锦西夜里有些凉,宋钰用被子将她裹了起来,将两人隔开了些,“臣之前只不过想要让公主知难而退罢了,可却没想到公主如此执着。”
“不执着怎么行,那么多的女子盯着你,本宫不将你看紧些,那你估计早就抱着别的女人了。”
宋钰含笑抚摸着她的发丝,轻轻说道,“不会。”
“你可知道,本宫惦记你十多年了。”姜朝月如是说。
“那……辛苦公主了。”宋钰侧首轻轻地贴着她的额头,“公主快些回去吧,时候不早了。”
“那你也早些休息。”姜朝月此时心情是极好的,几日来的阴霾一扫而空,又在黑暗中望着他傻笑了一会儿才回屋去。
二人关系现在如此,也说不上是好与坏,总之姜朝月的心结算是解开了。
当她一推开门便看见了坐在桌子旁,脸色极为难看的季时景。
“你还知道回来?”
姜朝月此时心情好,笑着反问他,“本宫倒是也不想回来,你怎么会认为是本宫自己知道回来的?”
“你!”季时景气的脸色涨红,扇子在桌子上胡乱的拍着,“你怎么就不长记性,怎么就不长记性啊!”
“长什么记性?”
此时姜朝月嘴角的笑意掩都掩不住,季时景忽然闭了嘴,凑近她,有些不可置信的问道,“难道宋钰说喜欢你了不成?怎么笑的这般开心。”
“你如何知道的,”姜朝月眼睛笑弯成了月牙,“本宫也有些不相信,但是他是断不会骗人的。”
“只是他却是不能娶本宫,因为若是娶了我做了驸马,便如断了翅的雄鹰一般,再不能翱翔于天际了。”
季时景蹙眉,心中琢磨不透自家表妹究竟在想些什么,“他又不能娶你,你还这么高兴做什么?”

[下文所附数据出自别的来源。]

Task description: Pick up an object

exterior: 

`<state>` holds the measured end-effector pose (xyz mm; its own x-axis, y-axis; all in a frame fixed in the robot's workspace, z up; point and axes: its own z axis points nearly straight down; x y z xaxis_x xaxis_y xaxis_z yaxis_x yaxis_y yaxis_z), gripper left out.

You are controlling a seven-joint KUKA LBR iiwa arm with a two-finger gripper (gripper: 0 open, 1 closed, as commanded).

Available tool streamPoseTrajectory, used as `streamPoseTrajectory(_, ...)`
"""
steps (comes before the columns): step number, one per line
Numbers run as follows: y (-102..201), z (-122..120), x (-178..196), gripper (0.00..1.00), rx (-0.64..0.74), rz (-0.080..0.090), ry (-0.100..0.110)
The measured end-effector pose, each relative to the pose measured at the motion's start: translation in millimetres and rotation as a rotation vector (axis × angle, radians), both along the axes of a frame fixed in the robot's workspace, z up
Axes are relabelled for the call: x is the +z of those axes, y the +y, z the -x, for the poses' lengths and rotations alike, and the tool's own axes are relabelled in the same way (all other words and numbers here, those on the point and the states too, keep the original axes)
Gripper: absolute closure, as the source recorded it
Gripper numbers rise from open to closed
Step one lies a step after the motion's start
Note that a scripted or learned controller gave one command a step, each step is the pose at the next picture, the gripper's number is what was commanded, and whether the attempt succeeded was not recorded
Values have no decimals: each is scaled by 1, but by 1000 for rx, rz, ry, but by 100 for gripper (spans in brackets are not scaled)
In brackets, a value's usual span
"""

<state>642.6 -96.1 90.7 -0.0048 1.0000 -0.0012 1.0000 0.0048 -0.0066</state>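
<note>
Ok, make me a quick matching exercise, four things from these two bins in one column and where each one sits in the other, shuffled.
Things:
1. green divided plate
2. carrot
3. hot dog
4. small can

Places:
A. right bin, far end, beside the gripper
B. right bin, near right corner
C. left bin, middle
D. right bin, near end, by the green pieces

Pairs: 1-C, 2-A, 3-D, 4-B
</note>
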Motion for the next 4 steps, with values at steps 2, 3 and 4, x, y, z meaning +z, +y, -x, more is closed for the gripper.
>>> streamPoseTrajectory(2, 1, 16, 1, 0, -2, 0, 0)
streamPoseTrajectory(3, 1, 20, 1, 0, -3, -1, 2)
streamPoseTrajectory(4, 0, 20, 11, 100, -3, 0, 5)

“可是他也是心悦于本宫的,”姜朝月揉了两下自己的眼睛,“这便够了,其他的,再慢慢来。”
现在,只要宋钰心中是有她的便够了。
“那我便等着那宋钰放弃自己甘愿去做你府上的驸马的那一天。”
季时景倒是未经情爱之事,他心中与其他女子最不同的便是表妹了,他是希望表妹能够幸福的,如果别人做不到,那便他来。
次日一早,姜朝月便早早地起了,下楼买好了早饭然后等着几人下来。
她支着头往楼上看,最先看见了打着哈欠出门的吕执,便挥了挥手叫他下来。
“公主?”
吕执憨笑着一步三坎的下了楼来,见到桌上的粥点不禁问道,“这是给我和宋兄买的吗?”
“对。”
或许是因为心情好的缘故,今日的她倒是看起来极为温柔。
“公主,我怎么感觉你今日有些不大一样。”
姜朝月帮几人将粥盛了出来,闻言问道,“如何不一样了?”
“就是……”吕执挠挠头,然后像是忽然想起来了一般,“对了,就像是那生了孩子的女子一般。”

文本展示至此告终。